Correlation between field dependent electrical conduction and dielectric breakdown in a SiCOH based low-k (k = 2.0) dielectric

The electrical conduction of a SiCOH based ultralow-k (k = 2.0) dielectric is investigated over an electric field range from 1.0 MV/cm to breakdown. Below 4.0 MV/cm, space-charge-limited current dominates the leakage. Above 5.0 MV/cm, a transition is found from trap-assisted Fowler-Nordheim (F-N) tunneling to F-N tunneling. It is hypothesized that under F-N tunneling stress, intrinsic material degradation causes positively charged defects generated in the dielectric. Moreover, this change of the dominant conduction path has a significant impact on the time dependent dielectric breakdown lifetime behavior.

Impact of carbon-doping on time dependent dielectric breakdown of SiO2-based films

Impact of carbon-doping on time dependent dielectric breakdown (TDDB) of three SiO2-based films was investigated under two different breakdown mechanisms, one involving Cu ion injection and the other caused by intrinsic dielectric degradation without Cu injection. In the case of breakdown dominated by dielectric degradation, an undoped SiO2 film shows better TDDB performance than the two other carbon-doped SiO2 or organo-silicate glass films, suggesting that carbon-doping makes the films weaker for dielectric breakdown. In contrast, in the case of breakdown involving Cu ion injection, the two carbon-doped films show better TDDB performance than the undoped SiO2, suggesting that the presence of the carbon slows down Cu ion injection and therefore leads to less TDDB degradation.

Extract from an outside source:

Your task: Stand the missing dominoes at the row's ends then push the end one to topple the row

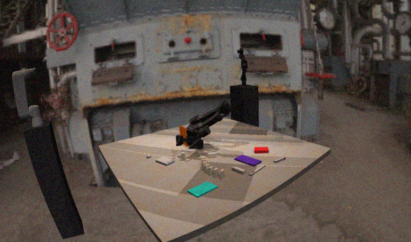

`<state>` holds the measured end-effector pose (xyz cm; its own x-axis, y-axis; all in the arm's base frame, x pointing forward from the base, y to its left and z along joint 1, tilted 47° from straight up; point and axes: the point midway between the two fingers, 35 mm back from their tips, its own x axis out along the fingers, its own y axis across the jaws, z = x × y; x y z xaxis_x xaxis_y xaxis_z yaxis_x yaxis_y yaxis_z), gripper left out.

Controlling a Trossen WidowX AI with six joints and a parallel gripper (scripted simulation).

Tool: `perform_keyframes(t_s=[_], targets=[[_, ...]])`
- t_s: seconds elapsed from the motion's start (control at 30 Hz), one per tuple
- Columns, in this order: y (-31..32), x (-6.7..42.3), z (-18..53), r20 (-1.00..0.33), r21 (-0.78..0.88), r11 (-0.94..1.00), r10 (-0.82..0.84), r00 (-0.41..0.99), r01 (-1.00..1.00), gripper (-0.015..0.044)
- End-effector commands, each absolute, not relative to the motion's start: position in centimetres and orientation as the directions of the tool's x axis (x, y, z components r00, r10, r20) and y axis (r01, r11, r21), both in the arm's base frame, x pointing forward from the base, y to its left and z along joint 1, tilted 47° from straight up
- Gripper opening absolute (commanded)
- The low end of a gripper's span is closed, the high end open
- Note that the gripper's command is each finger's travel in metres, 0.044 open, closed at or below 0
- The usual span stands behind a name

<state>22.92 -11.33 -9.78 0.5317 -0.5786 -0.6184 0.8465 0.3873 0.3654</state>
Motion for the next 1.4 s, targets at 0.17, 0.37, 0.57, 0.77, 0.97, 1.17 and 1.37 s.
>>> perform_keyframes(t_s=[0.17,0.37,0.57,0.77,0.97,1.17,1.37], targets=[[-12.9,25.0,-11.7,-0.687,0.301,0.427,-0.523,0.504,0.853,0.044],[-15.9,27.9,-14.9,-0.826,0.185,0.482,-0.396,0.401,0.857,0.044],[-17.4,26.9,-17.5,-0.971,0.098,0.548,-0.129,0.2,0.831,0.044],[-18.1,27.0,-17.2,-0.986,0.168,0.576,0.097,0.137,0.8,0.044],[-17.7,26.0,-16.0,-0.955,0.232,0.558,0.288,0.076,0.797,0.044],[-17.8,25.4,-13.6,-0.88,0.326,0.504,0.47,0.062,0.8,0.044],[-17.5,24.8,-10.3,-0.769,0.406,0.408,0.636,0.064,0.818,0.044]])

CVD Mn-based self-formed barrier for advanced interconnect technology

CVD Mn-based self-formed barrier (SFB) has been evaluated and integrated for reliability and RC delay assessment. Intrinsic TDDB lifetimes were extracted from planar capacitor measurement. A comparable lifetime as the TaN/Ta reference was obtained on SiO2 and porous low-k with a thin oxide liner. Good reliability performance was demonstrated after integration. Compared to conventional barrier, significant RC reduction (up to 45% at 40nm half pitch) and lower via resistance which become more beneficial upon scaling present CVD Mn-based SFB as an attractive candidate for future interconnect technology.